_Exercise data:_
- - -

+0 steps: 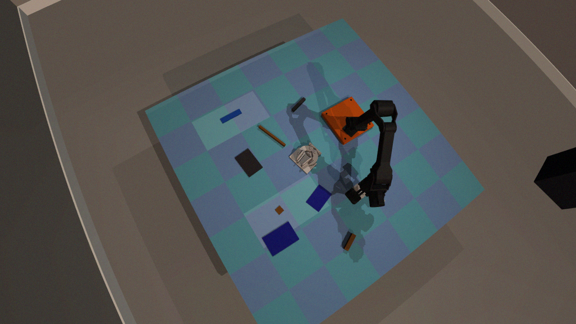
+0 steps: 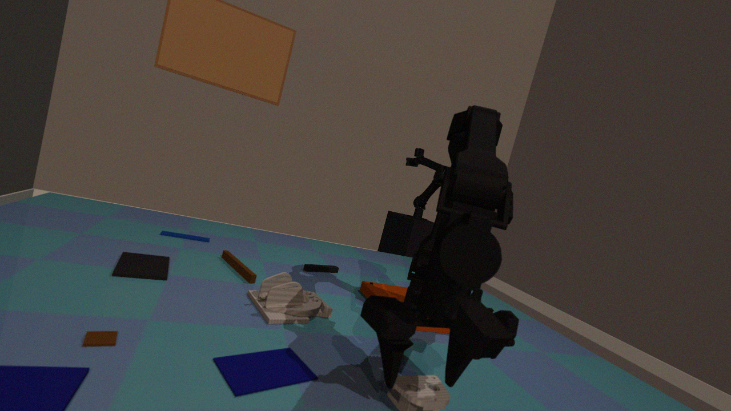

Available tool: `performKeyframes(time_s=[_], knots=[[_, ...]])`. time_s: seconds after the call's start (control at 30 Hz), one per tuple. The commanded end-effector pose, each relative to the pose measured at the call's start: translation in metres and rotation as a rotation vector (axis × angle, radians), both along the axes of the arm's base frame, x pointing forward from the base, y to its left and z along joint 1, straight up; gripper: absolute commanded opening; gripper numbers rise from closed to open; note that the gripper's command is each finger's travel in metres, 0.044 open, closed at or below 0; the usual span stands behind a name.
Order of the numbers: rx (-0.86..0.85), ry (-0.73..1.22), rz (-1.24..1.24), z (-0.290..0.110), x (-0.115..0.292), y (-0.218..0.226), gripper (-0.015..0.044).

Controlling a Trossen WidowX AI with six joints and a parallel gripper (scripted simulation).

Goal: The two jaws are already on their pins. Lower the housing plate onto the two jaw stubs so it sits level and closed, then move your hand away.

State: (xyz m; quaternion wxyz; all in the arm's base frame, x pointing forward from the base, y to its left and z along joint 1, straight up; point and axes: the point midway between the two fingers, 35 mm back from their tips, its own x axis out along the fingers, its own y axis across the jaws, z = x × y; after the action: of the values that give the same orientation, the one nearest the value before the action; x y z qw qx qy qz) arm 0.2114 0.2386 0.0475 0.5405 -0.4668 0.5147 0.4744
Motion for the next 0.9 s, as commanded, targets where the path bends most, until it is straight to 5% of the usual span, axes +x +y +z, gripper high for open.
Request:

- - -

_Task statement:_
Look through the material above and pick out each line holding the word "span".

_Answer to this exercise:_
Available tool: `performKeyframes(time_s=[_], knots=[[_, ...]])`. time_s: seconds after the call's start (control at 30 Hz), one per tuple. The commanded end-effector pose, each relative to the pose measured at the call's start: translation in metres and rotation as a rotation vector (axis × angle, radians), both along the axes of the arm's base frame, x pointing forward from the base, y to its left and z along joint 1, straight up; gripper: absolute commanded opening; gripper numbers rise from closed to open; note that the gripper's command is each finger's travel in metres, 0.044 open, closed at or below 0; the usual span stands behind a name.
Motion for the next 0.9 s, as commanded, targets where the path bends most, until it is straight to 5% of the usual span, axes +x +y +z, gripper high for open.

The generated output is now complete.